Writing Xfrog 4 Plugins

This document is meant as a guide for implementing Xfrog 4 Plugins for a variety of 3D Applications (such as CINEMA 4D, Maya, 3ds max, etc.). There are a few terms used a lot throughout this document, which in this context are supposed to mean the following:

  • The Core is the main Xfrog library which is included by each Plugin and which provides the main Xfrog functionality.
  • The Host is the respective 3D Application in which Xfrog is going to be included in as a Plugin.
  • The Plugin is the actual part of the program to be written as a plugin for the Host which makes communication between Host and Core possible. In other words: it makes the functionality of the Core accessible from within the Host.


An Xfrog Plugin acts primarily as a translation layer to exchange information between the Host and the Core. This data exchange is bidirectional. This means there are functions being called by the Core to send commands to or request information from the Host as well as functions used by the Host to send commands to or request information from the Core.

This bidirectional communication can (and will) happen in a nested manner when, for example, the Host calls a Plugin function, which then calls a Core function, which then again calls a Plugin function to get information from the Host.

The following chart shows the typical data flow:

The whole lifetime of an Xfrog Object can be divided into two phases, the Initialization Phase (yellow) and the Evaluation Phase (green).

The Initialization Phase only occurs when a new Xfrog Object is generated by the Host. When the Object is Initialized or Constructed (some Host applications allow their plugins to overload a separate initialization function, others do all the initialization work in the constructor) the Plugin is supposed to call the init() function. The init function will then call functions of the Plugin which should create the datastructures necessary to store the objects' parameters in the Host. Examples of the init functions are initFloat(), initObject(), initCurve(), etc. This way all parameters are stored by the Host and the Host can do any kind of operation on these values (animation, load, save, display, edit).

The Evaluation Phase can happen as often as the Host requests it and its main purpose is to actually execute the actions the Xfrog Object is supposed to do (like generating geometry, multiplying subobjects, deforming objects, etc.). Usually in this phase a number of queries are made to the input objects and to the object from the core by the Plugin to determine the type of the object, then calls to getLinkCSys(), getObjMesh(), etc. are used to grab the object geometry, links to multiply input objects at, and so on. There is a lot of work to do for the Plugin, which is not taken care of by the Core right now. All the multiplication of Input Objects for example is done by the Plugin itself, the Core just creates the Coordinate systems the copies are placed at.

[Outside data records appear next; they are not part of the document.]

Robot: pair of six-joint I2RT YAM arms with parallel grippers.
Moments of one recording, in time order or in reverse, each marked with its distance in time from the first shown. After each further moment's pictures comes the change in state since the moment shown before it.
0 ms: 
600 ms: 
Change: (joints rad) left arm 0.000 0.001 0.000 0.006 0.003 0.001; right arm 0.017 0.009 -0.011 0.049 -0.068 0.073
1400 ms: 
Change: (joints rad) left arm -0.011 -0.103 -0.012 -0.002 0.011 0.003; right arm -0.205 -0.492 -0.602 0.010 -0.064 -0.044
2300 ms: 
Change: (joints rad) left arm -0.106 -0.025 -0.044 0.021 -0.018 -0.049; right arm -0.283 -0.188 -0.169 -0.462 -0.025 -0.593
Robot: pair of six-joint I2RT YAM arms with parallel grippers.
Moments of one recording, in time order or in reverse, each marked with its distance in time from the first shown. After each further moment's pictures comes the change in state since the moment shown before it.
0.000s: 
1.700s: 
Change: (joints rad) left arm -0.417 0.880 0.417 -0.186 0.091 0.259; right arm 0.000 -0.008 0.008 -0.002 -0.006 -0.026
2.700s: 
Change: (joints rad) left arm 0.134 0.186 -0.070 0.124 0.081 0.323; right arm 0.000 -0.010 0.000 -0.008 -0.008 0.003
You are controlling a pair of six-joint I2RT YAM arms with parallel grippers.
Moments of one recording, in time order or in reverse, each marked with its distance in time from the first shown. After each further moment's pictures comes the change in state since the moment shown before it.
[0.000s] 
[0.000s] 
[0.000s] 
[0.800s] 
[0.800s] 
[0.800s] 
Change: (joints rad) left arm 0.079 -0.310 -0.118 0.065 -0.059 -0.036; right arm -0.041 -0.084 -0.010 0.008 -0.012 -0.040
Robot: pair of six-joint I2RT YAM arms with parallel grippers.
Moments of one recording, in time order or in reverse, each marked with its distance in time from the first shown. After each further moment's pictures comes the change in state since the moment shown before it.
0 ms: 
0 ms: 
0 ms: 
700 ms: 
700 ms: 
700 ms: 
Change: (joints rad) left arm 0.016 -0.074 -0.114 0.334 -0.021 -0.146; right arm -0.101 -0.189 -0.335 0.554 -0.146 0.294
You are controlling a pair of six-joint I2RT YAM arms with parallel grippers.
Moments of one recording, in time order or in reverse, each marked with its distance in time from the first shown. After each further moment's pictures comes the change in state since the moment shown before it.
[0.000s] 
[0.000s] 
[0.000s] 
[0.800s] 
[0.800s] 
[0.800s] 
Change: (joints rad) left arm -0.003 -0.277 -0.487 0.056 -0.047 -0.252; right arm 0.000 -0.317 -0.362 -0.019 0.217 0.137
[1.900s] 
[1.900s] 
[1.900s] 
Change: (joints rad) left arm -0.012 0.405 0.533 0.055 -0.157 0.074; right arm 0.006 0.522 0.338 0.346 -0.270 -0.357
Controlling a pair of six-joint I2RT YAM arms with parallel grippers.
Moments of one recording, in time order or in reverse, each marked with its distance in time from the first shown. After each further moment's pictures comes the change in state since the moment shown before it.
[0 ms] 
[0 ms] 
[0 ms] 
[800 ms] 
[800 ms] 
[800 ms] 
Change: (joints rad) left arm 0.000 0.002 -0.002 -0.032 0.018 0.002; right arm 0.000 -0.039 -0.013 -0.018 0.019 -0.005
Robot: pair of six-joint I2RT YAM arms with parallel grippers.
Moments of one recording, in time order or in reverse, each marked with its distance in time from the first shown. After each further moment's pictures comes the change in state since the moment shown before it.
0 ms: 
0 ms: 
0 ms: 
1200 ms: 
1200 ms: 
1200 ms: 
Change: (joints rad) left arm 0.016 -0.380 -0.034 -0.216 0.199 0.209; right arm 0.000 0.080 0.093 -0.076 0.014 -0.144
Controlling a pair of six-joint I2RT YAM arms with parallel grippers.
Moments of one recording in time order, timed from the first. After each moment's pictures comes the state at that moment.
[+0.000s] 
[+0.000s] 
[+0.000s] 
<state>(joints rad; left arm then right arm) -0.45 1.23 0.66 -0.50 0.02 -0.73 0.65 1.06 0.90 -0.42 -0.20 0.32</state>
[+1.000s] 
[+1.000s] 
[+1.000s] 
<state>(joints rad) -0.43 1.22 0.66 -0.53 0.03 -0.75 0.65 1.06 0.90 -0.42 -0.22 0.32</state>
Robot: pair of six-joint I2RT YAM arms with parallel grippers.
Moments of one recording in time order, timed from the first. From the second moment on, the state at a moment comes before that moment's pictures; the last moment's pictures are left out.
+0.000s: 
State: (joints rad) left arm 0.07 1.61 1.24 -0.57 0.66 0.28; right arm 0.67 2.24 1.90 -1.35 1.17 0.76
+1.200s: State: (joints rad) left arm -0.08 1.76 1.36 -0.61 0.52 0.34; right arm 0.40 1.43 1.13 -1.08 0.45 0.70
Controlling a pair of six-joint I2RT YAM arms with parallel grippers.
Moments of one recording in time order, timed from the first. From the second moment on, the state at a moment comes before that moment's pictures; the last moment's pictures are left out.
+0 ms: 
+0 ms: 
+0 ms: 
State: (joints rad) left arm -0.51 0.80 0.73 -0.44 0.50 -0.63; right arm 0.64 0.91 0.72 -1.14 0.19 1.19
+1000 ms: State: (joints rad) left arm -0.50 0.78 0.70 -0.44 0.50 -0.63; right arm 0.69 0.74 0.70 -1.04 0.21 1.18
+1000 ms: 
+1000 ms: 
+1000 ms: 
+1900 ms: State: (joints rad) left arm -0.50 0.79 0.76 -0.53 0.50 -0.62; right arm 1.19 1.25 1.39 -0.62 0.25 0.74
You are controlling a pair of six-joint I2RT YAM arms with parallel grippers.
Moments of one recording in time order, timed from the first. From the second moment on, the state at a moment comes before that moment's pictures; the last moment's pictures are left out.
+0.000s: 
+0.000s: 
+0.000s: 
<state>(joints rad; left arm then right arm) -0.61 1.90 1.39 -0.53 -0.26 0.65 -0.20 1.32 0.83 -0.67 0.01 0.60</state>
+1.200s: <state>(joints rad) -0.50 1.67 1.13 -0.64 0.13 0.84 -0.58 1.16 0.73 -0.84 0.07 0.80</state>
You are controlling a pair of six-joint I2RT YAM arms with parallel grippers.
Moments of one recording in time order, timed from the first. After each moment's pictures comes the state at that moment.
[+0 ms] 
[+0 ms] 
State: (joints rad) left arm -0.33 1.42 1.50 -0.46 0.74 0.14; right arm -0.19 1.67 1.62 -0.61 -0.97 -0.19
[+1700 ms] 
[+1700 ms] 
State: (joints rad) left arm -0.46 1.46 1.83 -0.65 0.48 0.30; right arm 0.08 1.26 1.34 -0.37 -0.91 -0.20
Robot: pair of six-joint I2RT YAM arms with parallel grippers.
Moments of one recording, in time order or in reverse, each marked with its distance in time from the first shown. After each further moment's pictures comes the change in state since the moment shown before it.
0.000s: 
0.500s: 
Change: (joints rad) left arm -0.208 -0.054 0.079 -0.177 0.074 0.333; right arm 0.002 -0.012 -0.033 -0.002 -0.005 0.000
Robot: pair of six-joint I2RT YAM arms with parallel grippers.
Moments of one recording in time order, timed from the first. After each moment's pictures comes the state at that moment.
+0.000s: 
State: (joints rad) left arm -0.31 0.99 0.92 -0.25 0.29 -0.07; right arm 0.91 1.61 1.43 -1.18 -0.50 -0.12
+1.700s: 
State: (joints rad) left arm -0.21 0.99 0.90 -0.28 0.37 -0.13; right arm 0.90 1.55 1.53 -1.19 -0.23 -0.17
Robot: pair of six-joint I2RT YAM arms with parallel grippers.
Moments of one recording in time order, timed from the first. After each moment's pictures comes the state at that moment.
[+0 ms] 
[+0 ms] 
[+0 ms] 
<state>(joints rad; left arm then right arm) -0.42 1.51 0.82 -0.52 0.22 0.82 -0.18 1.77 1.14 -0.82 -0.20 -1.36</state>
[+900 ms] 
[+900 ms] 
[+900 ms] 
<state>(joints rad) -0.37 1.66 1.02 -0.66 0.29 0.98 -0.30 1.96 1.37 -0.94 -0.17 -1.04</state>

This concept limits the abilities of the Core to manipulate the Scene in the Host. Possible actions are limited to things functions are provided for, like object multiplication, geometry generation, and geometry deformation. In most cases till today this is sufficient, but the Variation Object already doesn't fit this into this. Because of this, to make sure future expansibility isn't limited as it is right now and to take some more load from the back of the Plugin author, this is probably going to change.

The chart also clearly shows that calls to init functions and get functions from the core only happen in certain contexts. This will not change and the Plugin can rely on this, if it needs to or makes things easier.


Implementation Details

There are a few things every Plugin author has to take care of.

Coordinate System


Coding Conventions

The Coding Conventions I started for the Xfrog 4 core is based on the Linux Kernel Coding Style. Go ahead, it's a good read, especially 2-4, but don't take it too seriously. There are a few situations where it makes sense to deviate from this standard, though.

I think the most important thing about Coding Conventions is consistency. The problem with a project that is aimed to be implemented for multiple APIs is that different API's are inconsistend and thus the Xfrog project has no chance of being completely consistent. My shot on this is like follows: When you are writing functions inside a Plugin using a certain API, just use the API's naming conventions, but the Xfrog Coding style. This makes things less cluttered and might have the additional benefit that it's possible to see which function calls stay on the API side and which ones go into the Xfrog Core.

  • Tabs are 8 characters, indentation is 4 characters. This setting has to be changed when working with Visual Studio (Tools/Options/Tabs). This is mainly for cross platform reasons, the default length for Tabs is 8. Here my opinion is different from the Linux Kernel Coding style, still they are right about nesting depth!
  • The opening brace is never placed on it's own line except in function definitions.
    for (i = 0; i < 3; ++i) {
        // Do stuff...

    void doStuff(int parameter)
        // Do stuff
  • Always put a space after reserved words, but not after function calls
    while (hungry) {
  • Function and Variable names start lowercase, variable type names as well as class names, etc. start uppercase
    class MyClass {
        virtual ~MyClass();

        void myMemberFunction(const ParameterType ¶m)

    MyClass myClass;
  • Use const! If a member function doesn't alter its class, make it const. If you pass a variable of considerable size, pass it as a reference and make it const. This won't always work, depending on the API you are using, but try to do it whenever you can.